Monitor your alcohol consumption

When we try to reduce our caloric intake, it's impossible not to pay attention - also - to what we put in our drink.

“Alcohol has a significant caloric intake,” emphasizes the nutritionist.

For comparison, one gram of alcohol corresponds to 7 calories;

one gram of fat corresponds to 9 calories.

Some cocktails also contain a high dose of sugar.

Increase your physical activity

The play of hormones changes the appearance of the body.

Estrogens are responsible for the so-called “gynoid” distribution of fats in the body, located in the thighs and buttocks.

However, at menopause, the ovaries stop producing them and progesterone.

“We only have the androgens left,” continues Corinne Chicheportiche-Ayache, “the distribution of fat then takes place in an “android” way.

As for men, fat storage now occurs in the trunk and arms, and we observe, for example, a thickening of the waist and chest.

Estrogens are in fact responsible for the distribution of fats in the body, a so-called “gynoid” distribution.

To limit this storage, it is necessary to perform more physical activity.
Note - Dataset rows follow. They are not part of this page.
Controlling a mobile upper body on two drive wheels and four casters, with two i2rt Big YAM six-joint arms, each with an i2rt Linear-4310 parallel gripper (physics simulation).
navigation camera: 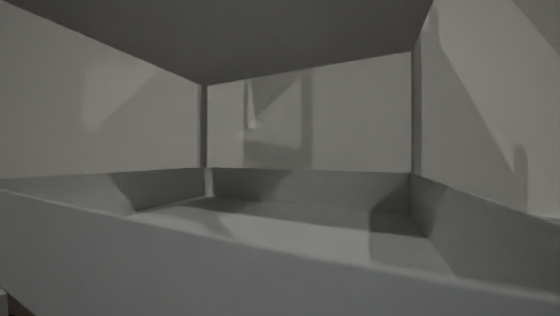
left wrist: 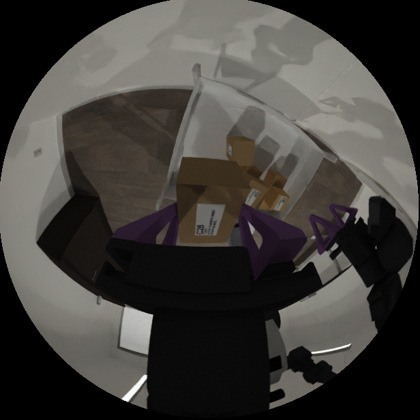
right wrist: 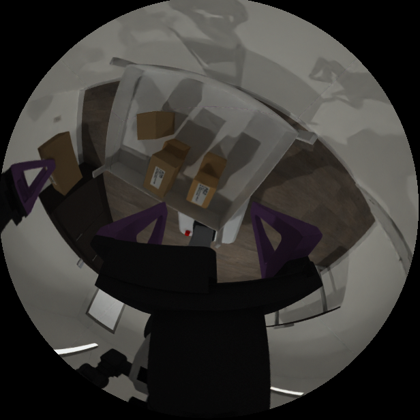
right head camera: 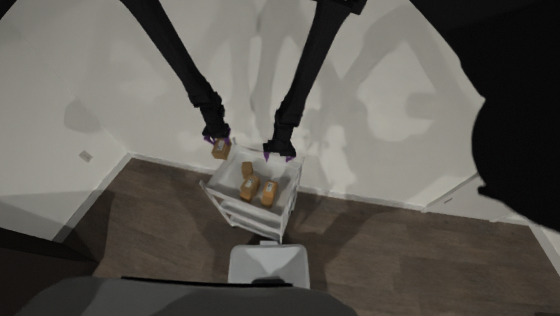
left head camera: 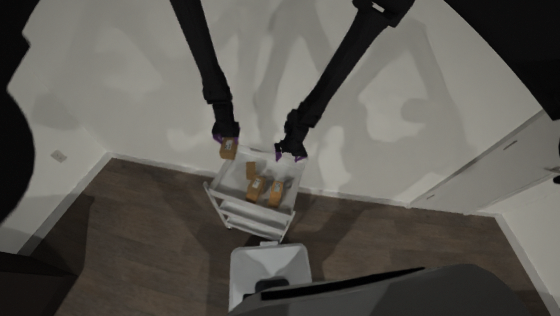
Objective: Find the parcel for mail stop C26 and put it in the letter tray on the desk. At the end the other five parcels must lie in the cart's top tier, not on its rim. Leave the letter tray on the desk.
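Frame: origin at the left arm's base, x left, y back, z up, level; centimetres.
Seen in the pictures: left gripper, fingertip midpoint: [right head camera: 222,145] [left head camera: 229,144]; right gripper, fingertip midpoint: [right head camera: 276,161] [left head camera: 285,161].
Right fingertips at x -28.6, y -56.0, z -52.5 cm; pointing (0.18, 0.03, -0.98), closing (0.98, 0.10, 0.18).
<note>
A point is followed by its place in that frame.
My left gripper [left head camera: 227,141] @(x -3.3, y -62.3, z -47.9 cm) [right head camera: 219,141] @(x -3.3, y -62.3, z -47.9 cm) [left wrist: 208,206] is shut on a brown parcel [left head camera: 228,151] @(x -3.4, y -57.8, z -47.4 cm) [right head camera: 220,151] @(x -3.6, y -57.9, z -47.4 cm) [left wrist: 210,195] [right wrist: 62,162], held by the cart's far left corner. Its label starts with C2; the last character looks like 8 or B. My right gripper [left head camera: 289,158] @(x -28.6, y -56.0, z -52.5 cm) [right head camera: 278,157] @(x -28.6, y -56.0, z -52.5 cm) [left wrist: 320,210] [right wrist: 208,206] is open and empty near the cart's far right side. In the top tier of the white cart [left head camera: 227,195] @(x -0.7, y -47.6, z -68.5 cm) [left wrist: 184,135] [right wrist: 120,105], several parcels lie: a lone one [right wrist: 156,125] with no label showing in the right wrist view, and two labelled ones [right wrist: 162,175] [right wrist: 202,189] with smaller parcels behind.
The navigation camera faces a grey tray-like tier of the cart [navigation camera: 200,270] @(x -19.9, y -39.8, z -122.1 cm). A pale grey body [left head camera: 270,255] @(x -22.8, y -25.3, z -115.0 cm) [right head camera: 270,257] @(x -23.8, y -23.6, z -115.0 cm) stands close in front of the cart. A dark cabinet [left wrist: 75,225] is at the left. The wall is close behind the cart. I cannot make out the desk or letter tray.
</note>
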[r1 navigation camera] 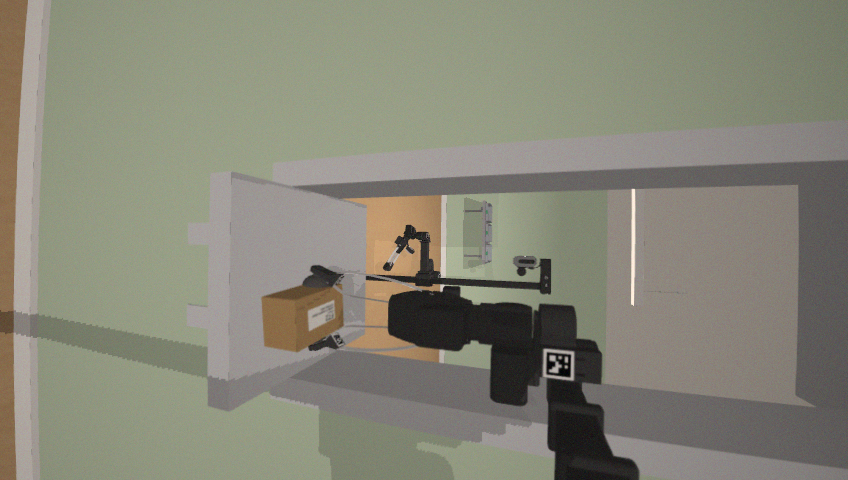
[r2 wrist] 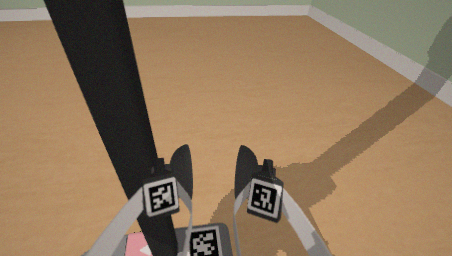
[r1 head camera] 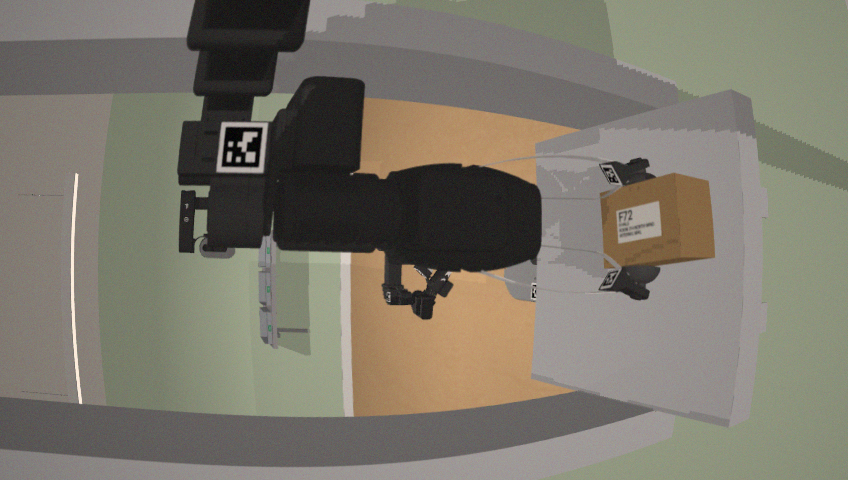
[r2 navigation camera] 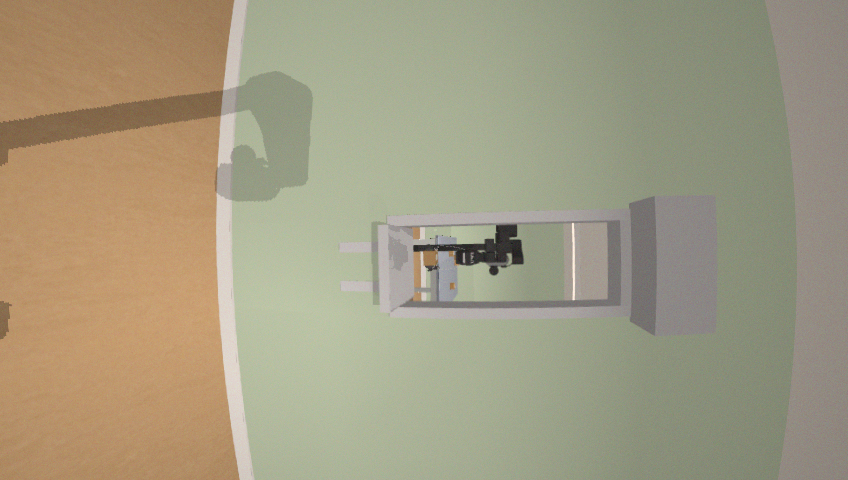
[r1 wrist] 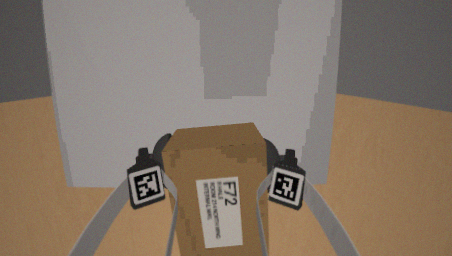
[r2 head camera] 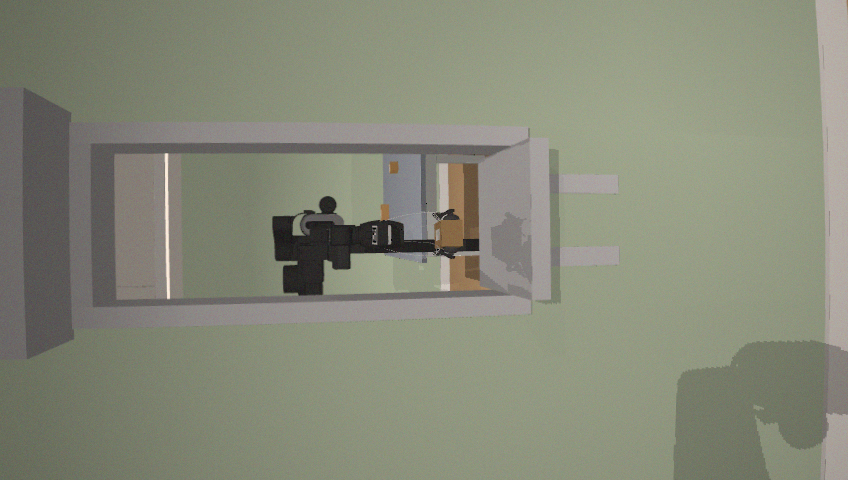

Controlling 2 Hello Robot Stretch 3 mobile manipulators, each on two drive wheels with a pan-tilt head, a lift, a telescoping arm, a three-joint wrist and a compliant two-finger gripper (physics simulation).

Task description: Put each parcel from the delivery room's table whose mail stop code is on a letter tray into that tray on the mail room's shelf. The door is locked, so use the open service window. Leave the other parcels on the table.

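Observation:
The brown F72 parcel is held at the service window. r1's gripper is shut on it, with one finger on each side. The parcel appears over the window's grey ledge; the height between them is unclear. r2's gripper is open and empty over the mail room floor. Three letter trays are on the far shelf; their codes are too small to read. Small parcels stand on the delivery table.
The window frame surrounds r1's reach. A grey box sits at the frame's upper end. Robot r2 stands beyond the window, its dark mast beside its gripper.

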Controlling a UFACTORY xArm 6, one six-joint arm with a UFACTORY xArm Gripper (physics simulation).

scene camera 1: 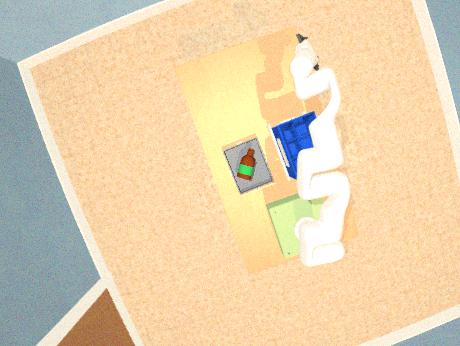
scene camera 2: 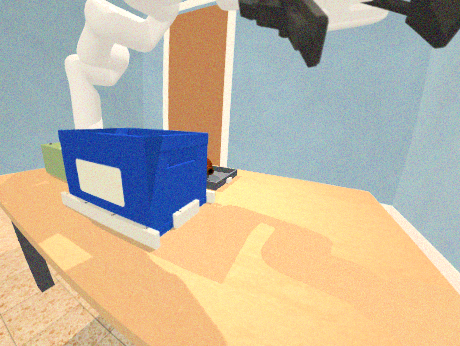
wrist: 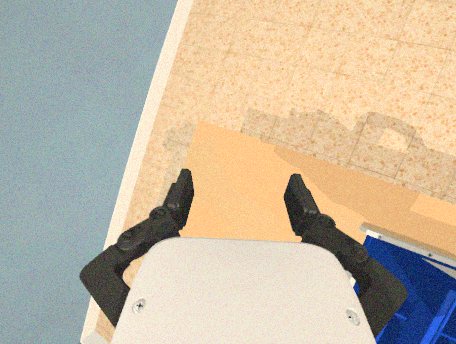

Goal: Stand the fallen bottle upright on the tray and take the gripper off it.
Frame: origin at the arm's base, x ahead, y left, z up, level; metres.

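Seen in the pictures: gripper, fingertip midpoint: (scene camera 2: 390, 35) (wrist: 239, 182).
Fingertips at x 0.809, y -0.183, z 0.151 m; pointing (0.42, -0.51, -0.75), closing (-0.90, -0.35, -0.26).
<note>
Pixels of each thing's middle, then the offset from my fingertips to it. "spot": a spot on its surface instead. Level surfaces: height alone.
- brown bottle, body centre: (scene camera 1: 247, 163) 0.219 m down, 0.407 m back, 0.376 m left
- grey tray, surface spot: (scene camera 1: 263, 176) spot: 0.255 m down, 0.502 m back, 0.311 m left
- tall blue bin, body centre: (scene camera 2: 136, 169) (scene camera 1: 300, 146) 0.173 m down, 0.395 m back, 0.102 m left
- table, surface height: 0.261 m down
A brown bottle (scene camera 1: 246, 166) with a green label lies on its side in the grey tray (scene camera 1: 263, 176), its neck towards the top of the view in scene camera 1. In scene camera 2 a small part of the bottle (scene camera 2: 209, 165) shows past the blue bin, above the tray (scene camera 2: 229, 176). My gripper (scene camera 1: 309, 51) (scene camera 2: 375, 55) (wrist: 239, 182) is open and empty. It hangs high above the far end of the table, well away from the bottle and beyond the blue bin. Neither bottle nor tray shows in the wrist view.
A tall blue bin (scene camera 1: 296, 135) (scene camera 2: 175, 180) (wrist: 387, 265) stands beside the tray, with low white strips (scene camera 2: 115, 222) around its base. A green box (scene camera 1: 285, 225) (scene camera 2: 52, 159) stands near the arm's base. The arm reaches over the bin. The table (scene camera 1: 220, 100) (scene camera 2: 300, 290) carries them.
</note>
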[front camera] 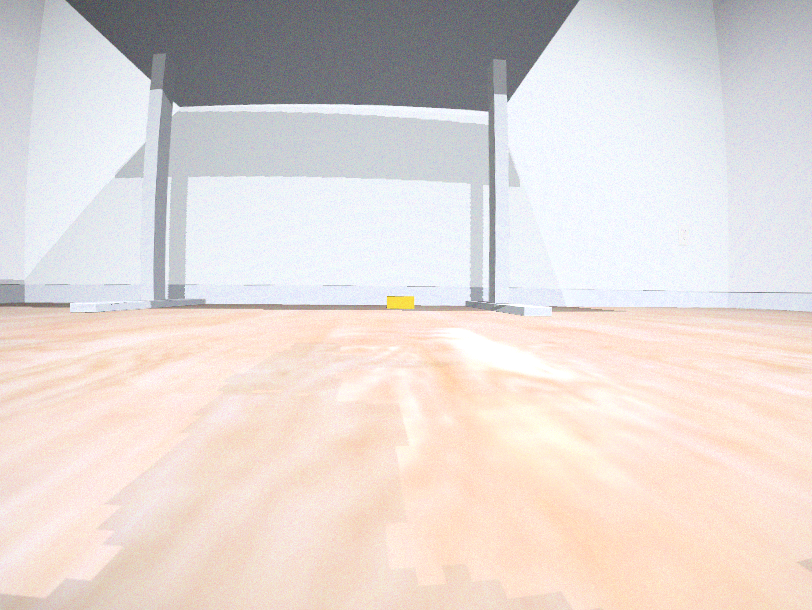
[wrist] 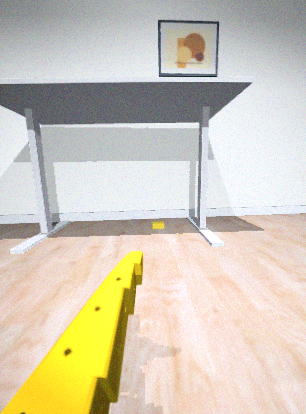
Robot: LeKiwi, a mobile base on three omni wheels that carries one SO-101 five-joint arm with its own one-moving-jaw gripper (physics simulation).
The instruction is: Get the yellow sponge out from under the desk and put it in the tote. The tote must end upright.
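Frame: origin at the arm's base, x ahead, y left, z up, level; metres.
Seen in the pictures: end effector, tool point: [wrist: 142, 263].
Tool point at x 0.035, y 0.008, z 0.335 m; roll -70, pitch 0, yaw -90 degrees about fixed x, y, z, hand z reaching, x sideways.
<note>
A point is followed by its place in that frame.
The yellow sponge [front camera: 400, 302] @(x 1.435, y 0.005, z -0.067 m) [wrist: 158, 225] @(x 1.436, y 0.003, z -0.061 m) lies on the floor under the desk [front camera: 328, 52] @(x 1.333, y 0.275, z 0.835 m) [wrist: 115, 100] @(x 1.201, y 0.263, z 0.835 m), between its two legs and nearer the right one. In the wrist view it lies in the desk's shadow, well beyond my gripper. Of my gripper, one notched yellow jaw shows, at the lower left of the wrist view; the moving jaw is swung out of the picture, so the gripper is fully open and empty. The tote does not show in either view.
The left desk leg [front camera: 156, 196] @(x 1.284, y 0.868, z 0.302 m) [wrist: 40, 180] @(x 1.278, y 0.870, z 0.341 m) and right desk leg [front camera: 498, 196] @(x 1.353, y -0.335, z 0.311 m) [wrist: 203, 175] @(x 1.354, y -0.344, z 0.350 m) stand on long feet that reach forward along the floor. A white wall is behind the desk. A framed picture [wrist: 188, 48] @(x 1.807, y -0.293, z 1.479 m) hangs on it, above the desk.
</note>
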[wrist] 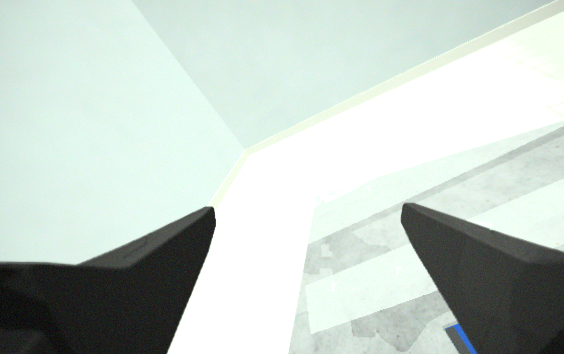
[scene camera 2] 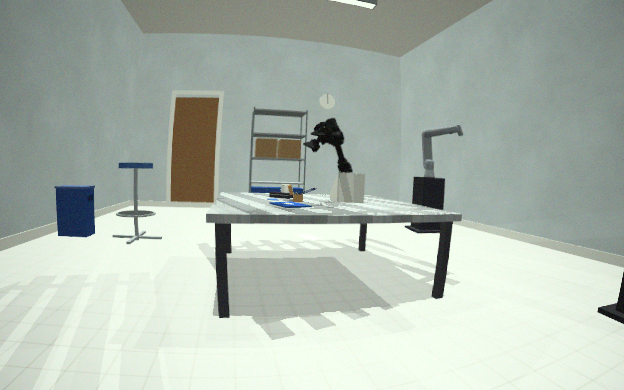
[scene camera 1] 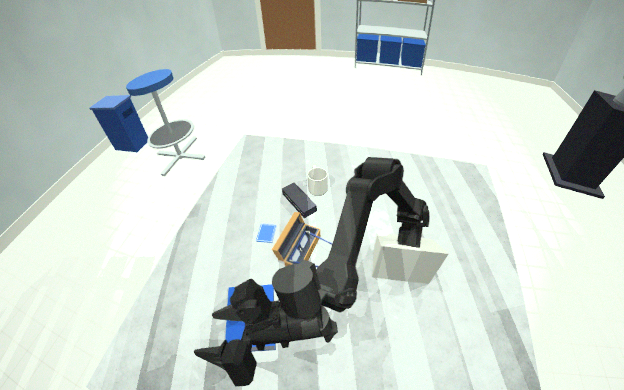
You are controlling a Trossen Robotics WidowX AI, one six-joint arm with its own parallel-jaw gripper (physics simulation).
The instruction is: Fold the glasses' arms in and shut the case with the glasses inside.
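Pixels of known places: gripper, fingertip midpoint: (wrist: 307,213) (scene camera 2: 307,139) (scene camera 1: 204,333); arm's base, link origin: (scene camera 2: 347,179) (scene camera 1: 409,244).
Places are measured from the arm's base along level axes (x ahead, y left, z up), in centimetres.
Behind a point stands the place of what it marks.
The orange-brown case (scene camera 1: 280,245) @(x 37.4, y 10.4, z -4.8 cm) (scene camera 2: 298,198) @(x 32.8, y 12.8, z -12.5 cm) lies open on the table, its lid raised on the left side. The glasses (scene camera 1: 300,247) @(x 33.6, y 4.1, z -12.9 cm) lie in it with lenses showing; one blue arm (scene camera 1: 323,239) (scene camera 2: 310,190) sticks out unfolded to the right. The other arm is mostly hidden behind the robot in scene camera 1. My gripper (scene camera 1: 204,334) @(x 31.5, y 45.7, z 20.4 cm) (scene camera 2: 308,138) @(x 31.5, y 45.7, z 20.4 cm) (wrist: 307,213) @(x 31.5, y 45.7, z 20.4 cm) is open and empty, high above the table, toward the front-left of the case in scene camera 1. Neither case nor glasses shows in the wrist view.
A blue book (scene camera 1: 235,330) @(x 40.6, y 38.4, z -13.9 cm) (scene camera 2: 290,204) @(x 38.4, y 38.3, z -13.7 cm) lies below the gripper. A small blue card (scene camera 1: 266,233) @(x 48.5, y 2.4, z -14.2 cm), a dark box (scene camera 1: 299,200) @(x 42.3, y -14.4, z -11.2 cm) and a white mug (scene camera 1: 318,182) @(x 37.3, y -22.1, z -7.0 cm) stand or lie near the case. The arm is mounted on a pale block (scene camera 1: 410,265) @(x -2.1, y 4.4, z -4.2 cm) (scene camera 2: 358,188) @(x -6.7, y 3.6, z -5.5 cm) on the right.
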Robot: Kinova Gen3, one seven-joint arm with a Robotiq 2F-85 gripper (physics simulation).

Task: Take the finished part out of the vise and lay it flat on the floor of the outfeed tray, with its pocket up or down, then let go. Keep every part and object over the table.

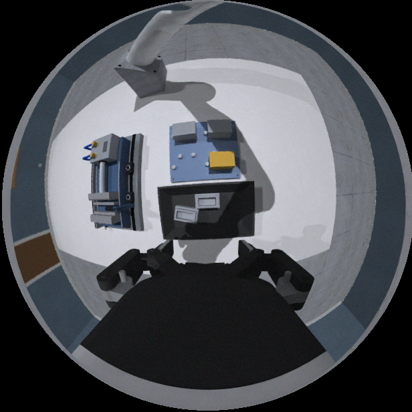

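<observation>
My gripper (205, 247) is open with nothing between its fingers, above and near the closer edge of the dark outfeed tray (235, 222). Two light grey parts with rectangular pockets facing up are in the tray. One part (207, 195) is near the middle, square to the walls; the other part (178, 213) is to its left, turned a little, and looks flat. They look apart from each other and from the fingers. The blue and grey vise (123, 170) stands at the left. Narrow grey strips show between its jaws; whether a part is there I cannot tell.
Behind the tray is a blue plate (188, 169) with small pins, two grey blocks (184, 131) (219, 129) and a yellow block (221, 160). The robot's grey base (144, 77) stands at the back left. The vise is left of the plate and tray.
</observation>
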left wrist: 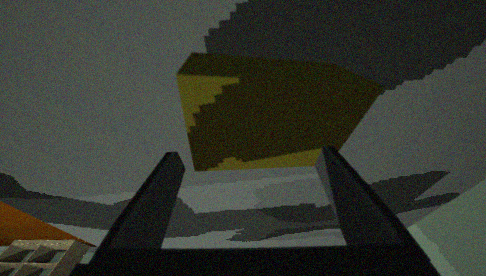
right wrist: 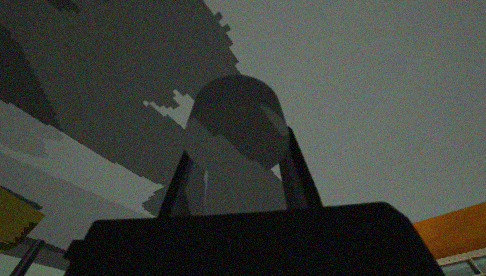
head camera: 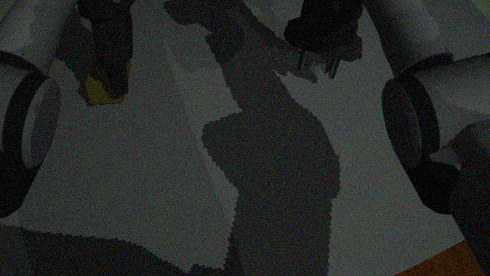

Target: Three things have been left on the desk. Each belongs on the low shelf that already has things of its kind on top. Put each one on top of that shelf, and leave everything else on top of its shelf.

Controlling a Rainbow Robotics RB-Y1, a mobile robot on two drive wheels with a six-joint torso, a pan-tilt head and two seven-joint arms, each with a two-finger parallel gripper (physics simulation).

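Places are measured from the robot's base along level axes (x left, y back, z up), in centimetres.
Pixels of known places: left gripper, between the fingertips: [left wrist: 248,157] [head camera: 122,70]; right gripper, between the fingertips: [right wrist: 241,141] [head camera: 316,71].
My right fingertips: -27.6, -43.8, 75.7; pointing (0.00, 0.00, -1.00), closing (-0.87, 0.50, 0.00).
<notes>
For each thing: its top centre in the pictures, then the offset to it from my right fingertips, as dx, dy, dz. Level surfaces: height alone.
- yellow block, centre of its top: [left wrist: 275,141] [head camera: 106,61] +33.9, -9.0, +2.0
- grey desk, height of its surface: dz -3.6
- grey cylinder, centre of its top: [right wrist: 236,146] [head camera: 319,53] -1.0, -1.7, +2.5
- orange-brown wooden surface, height of its surface: dz -75.7
A yellow block [head camera: 101,93] [left wrist: 280,110] [right wrist: 16,220] is on the grey desk [head camera: 125,165] [left wrist: 100,100] [right wrist: 375,100], partly hidden by my left gripper in the head view. My left gripper [head camera: 118,94] [left wrist: 248,157] is open and close to the block, which shows just beyond its fingertips in the left wrist view. My right gripper [head camera: 317,66] [right wrist: 241,141] is shut on a grey cylinder [right wrist: 240,112], whose round end faces the camera in the right wrist view. The low shelves cannot be made out clearly.
An orange-brown wooden surface [head camera: 450,260] [left wrist: 30,225] [right wrist: 455,230] shows at the picture edges. A pale lattice-like object [left wrist: 45,252] is at the lower left of the left wrist view. Dark arm shadows cross the desk. The pictures are dim.
</notes>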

“We thus increase energy expenditure, it rebalances the total energy balance and prevents us from gaining too much weight,” comments the specialist.

It is therefore essential to practice sport regularly and to increase opportunities for movement on a daily basis to reduce sedentary lifestyle as much as possible.

This habit will be beneficial at all levels: sport being the best way to manage mood swings and stress, particularly present during menopause.

“The hormones secreted during physical effort (endorphin, dopamine, adrenaline, etc.), reduce our stress levels and prevent us from eating urges linked to negative emotions,” adds Corinne Chicheportiche-Ayache.

Take care of your sleep

Certain symptoms of menopause, such as hot flashes, can alter the quality of sleep, cause nighttime awakenings or insomnia.

“Except that significant fatigue promotes weight gain,” warns the doctor, “we will tend to do less sport and be attracted to foods that provide energy, most often fatty and sugary products.”

Hence the importance of consulting your doctor in the event of sleep problems.